Trimmed means are averaging techniques that do not count (i.e. trim off) extreme values. The goal is to make mean calculations more robust to extreme values by not considering those values when calculating the mean.

SciPy offers a great methods of calculating trimmed means.

In [2]:
import pandas as pd
import numpy as np
from scipy import stats

**Create DataFrame**

In [4]:
df = pd.DataFrame({'name':['Jason', 'Molly', 'Tina', 'Jake', 'Amy', 'Bob', 'Jack', 'Jill', 'Kelly', 'Mark', 'Kao', 'Dillon'],
                   'score':[1,2,3,4,5,6,7,8,9,10,100,100]})
df

Unnamed: 0,name,score
0,Jason,1
1,Molly,2
2,Tina,3
3,Jake,4
4,Amy,5
5,Bob,6
6,Jack,7
7,Jill,8
8,Kelly,9
9,Mark,10


**Calculate Non-trimmed Mean**

In [5]:
df['score'].mean()

21.25

**Calculate Mean After Trimming Off Highest And Lowest**

In [6]:
# Trim off the 20% most extreme scores (lowest and highest)
stats.trim_mean(df['score'], proportiontocut=0.2)

6.5

In [9]:
#trim off the 20% most extreme scores and show the non-trimmed values
stats.trimboth(df['score'], proportiontocut = 0.2)

array([ 3,  5,  4,  6,  7,  8,  9, 10])

**Calculate Mean After Trimming Only Highest Extremes**

In [13]:
# Trim off the highest 20% most extreme scores 
stats.trim1(df['score'], proportiontocut=0.2, tail = 'right')

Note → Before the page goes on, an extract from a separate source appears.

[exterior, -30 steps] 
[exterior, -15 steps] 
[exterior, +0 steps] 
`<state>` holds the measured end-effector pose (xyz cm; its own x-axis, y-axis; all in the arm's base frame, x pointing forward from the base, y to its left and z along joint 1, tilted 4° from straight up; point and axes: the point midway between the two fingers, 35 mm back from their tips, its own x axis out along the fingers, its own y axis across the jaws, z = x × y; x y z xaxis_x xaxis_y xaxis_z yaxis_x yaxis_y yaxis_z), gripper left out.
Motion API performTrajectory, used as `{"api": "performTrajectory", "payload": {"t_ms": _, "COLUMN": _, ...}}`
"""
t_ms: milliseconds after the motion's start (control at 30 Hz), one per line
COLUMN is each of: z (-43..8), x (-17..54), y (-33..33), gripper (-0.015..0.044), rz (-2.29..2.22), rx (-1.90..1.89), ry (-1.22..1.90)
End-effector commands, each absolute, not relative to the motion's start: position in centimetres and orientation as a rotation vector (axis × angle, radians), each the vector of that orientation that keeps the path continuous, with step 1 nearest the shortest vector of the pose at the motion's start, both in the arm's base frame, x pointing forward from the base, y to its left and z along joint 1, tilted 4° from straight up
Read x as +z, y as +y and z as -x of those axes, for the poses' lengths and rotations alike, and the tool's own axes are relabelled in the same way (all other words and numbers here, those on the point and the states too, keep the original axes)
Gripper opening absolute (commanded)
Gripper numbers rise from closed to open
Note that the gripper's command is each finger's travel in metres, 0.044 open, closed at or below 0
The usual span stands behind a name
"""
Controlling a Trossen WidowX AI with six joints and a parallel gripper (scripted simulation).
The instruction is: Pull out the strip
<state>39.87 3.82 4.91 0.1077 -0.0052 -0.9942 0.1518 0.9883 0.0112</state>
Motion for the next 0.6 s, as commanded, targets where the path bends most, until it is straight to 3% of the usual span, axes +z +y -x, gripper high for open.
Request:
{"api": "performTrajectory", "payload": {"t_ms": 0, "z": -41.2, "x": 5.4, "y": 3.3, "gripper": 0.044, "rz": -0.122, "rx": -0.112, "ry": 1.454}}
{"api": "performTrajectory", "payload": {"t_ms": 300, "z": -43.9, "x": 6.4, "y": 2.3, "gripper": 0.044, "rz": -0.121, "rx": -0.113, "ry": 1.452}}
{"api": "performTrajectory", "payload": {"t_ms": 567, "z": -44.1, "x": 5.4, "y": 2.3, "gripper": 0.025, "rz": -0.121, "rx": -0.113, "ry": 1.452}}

array([ 1,  3,  2,  4,  5,  6,  7,  9,  8, 10])

In [15]:
stats.trim1(df['score'], proportiontocut=0.2, tail = 'right').mean()

5.5

In [14]:
# Trim off the lowest 20% most extreme scores 
stats.trim1(df['score'], proportiontocut=0.2, tail = 'left')

array([  3,   5,   4,   6,   7,   8,   9,  10, 100, 100])

In [16]:
stats.trim1(df['score'], proportiontocut=0.2, tail = 'left').mean()

25.2